An applicant from Somalia had been forcefully separated from his wife (“the sponsor”) and their two children when he was kidnapped in 2002 and held captive for a total of six years. In 2009, the sponsor was granted a subclass 204 Woman at Risk visa and migrated to Australia with their children.

After the applicant’s escape from captivity in 2008, both he and the sponsor claimed to have had no knowledge of each other’s whereabouts or even if they were still alive.

The delegate for the minister refused to grant the visa on the basis that there was not a genuine spousal relationship and therefore did not meet the criteria in clause 309.211 of Schedule 2 of the Regulations.

In January 2017 the applicant applied to the Administrative Appeals Tribunal (“the Tribunal”) to review the decision. The Tribunal considered all of the circumstances of the relationship prescribed by regulation 1.15A of the Regulations.

In considering the duration of the couple’s relationship, the Tribunal noted that the delegate was principally concerned that there was an “insufficient effort” from both parties to locate each other after the years of separation.

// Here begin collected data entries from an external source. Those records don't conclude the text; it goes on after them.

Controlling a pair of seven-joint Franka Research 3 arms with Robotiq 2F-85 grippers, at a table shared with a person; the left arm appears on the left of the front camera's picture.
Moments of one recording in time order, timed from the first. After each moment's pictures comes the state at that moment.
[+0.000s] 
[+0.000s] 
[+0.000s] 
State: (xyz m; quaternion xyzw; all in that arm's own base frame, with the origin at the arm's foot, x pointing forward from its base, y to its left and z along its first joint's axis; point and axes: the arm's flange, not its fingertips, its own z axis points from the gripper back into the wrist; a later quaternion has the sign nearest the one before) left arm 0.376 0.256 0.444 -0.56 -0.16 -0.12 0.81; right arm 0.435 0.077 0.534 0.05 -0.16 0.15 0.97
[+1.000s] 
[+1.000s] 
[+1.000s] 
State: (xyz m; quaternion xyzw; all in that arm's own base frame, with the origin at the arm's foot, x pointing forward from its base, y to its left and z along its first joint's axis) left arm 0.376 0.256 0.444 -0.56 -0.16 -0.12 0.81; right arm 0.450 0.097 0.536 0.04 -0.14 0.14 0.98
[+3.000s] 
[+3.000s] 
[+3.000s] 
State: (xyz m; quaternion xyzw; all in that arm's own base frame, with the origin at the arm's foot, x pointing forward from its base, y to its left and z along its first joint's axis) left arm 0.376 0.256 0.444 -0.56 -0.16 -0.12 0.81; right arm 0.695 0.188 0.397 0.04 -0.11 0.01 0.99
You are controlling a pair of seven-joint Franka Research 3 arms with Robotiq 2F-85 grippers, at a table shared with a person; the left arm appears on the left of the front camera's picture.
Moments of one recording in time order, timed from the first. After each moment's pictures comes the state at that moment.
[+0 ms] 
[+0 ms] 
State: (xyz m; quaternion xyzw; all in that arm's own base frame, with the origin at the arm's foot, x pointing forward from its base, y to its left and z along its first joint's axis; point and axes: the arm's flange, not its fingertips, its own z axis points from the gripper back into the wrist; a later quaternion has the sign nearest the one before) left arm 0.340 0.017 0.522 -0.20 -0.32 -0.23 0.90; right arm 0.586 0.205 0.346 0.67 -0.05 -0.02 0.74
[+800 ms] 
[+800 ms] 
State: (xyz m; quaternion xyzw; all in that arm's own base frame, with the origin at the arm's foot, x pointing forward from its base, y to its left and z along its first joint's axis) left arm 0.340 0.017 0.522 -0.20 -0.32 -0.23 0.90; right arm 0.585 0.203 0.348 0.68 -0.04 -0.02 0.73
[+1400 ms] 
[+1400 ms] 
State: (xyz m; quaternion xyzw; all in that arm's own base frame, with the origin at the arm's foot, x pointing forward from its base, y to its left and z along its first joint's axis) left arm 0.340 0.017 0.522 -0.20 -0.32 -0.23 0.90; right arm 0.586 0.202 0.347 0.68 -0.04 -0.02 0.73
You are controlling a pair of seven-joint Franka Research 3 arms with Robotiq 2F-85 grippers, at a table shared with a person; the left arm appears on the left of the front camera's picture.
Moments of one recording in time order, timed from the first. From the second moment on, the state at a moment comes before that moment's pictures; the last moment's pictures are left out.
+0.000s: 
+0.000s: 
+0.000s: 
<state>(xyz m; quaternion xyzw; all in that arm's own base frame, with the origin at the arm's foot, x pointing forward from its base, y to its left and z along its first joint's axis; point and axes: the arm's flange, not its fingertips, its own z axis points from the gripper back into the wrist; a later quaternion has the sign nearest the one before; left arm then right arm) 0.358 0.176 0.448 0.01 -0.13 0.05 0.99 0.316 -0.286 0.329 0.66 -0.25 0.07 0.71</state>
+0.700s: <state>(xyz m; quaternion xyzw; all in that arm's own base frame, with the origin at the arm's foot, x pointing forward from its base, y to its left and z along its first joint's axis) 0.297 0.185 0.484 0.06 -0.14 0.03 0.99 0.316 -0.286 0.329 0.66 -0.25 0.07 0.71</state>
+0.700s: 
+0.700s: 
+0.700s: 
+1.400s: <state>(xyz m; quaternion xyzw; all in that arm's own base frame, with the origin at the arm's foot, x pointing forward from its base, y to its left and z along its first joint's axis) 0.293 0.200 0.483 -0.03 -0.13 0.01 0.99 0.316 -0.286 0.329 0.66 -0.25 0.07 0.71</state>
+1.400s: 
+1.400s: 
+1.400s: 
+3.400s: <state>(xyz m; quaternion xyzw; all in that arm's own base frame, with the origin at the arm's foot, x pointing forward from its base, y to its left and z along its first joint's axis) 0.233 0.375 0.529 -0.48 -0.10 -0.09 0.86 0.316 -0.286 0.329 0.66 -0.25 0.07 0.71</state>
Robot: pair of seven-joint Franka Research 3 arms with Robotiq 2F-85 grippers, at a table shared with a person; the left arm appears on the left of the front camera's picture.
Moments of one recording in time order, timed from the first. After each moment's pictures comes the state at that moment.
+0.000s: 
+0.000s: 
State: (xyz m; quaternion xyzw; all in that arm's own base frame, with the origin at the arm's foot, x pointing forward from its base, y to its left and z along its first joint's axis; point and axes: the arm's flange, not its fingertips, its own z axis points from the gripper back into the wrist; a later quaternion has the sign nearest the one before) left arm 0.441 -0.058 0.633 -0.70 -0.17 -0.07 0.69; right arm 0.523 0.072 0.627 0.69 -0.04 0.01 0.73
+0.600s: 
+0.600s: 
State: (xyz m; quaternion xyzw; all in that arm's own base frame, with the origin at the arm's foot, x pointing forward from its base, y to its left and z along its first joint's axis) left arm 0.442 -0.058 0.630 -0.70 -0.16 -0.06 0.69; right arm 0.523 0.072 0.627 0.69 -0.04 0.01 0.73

The Tribunal rejected this view and accepted that the couple had made significant efforts to find one another. The Tribunal noted that:

  1. the family had “resided as a family unit until 2002 and would have continued to do so had nefarious forces not intervened”;
  2. the couple were in a committed marriage for 12 consistent years before the applicant’s abduction;
  3. that neither party had remarried while they were separated; and
  4. that considerable speed and effort had been expended to ensure they reunited after contact was re-established.

Leaders from the Somali community in Australia sent letters in support of their belief that the couple are engaged in a genuine spousal relationship. Witness evidence was also given by the couple’s children and others testifying the efforts made after the applicant’s abduction.

The Tribunal found that the visa applicant met the criteria in clause 309.211 of Schedule 2 of the Regulations and the decision was remitted for reconsideration by the Department of Home Affairs.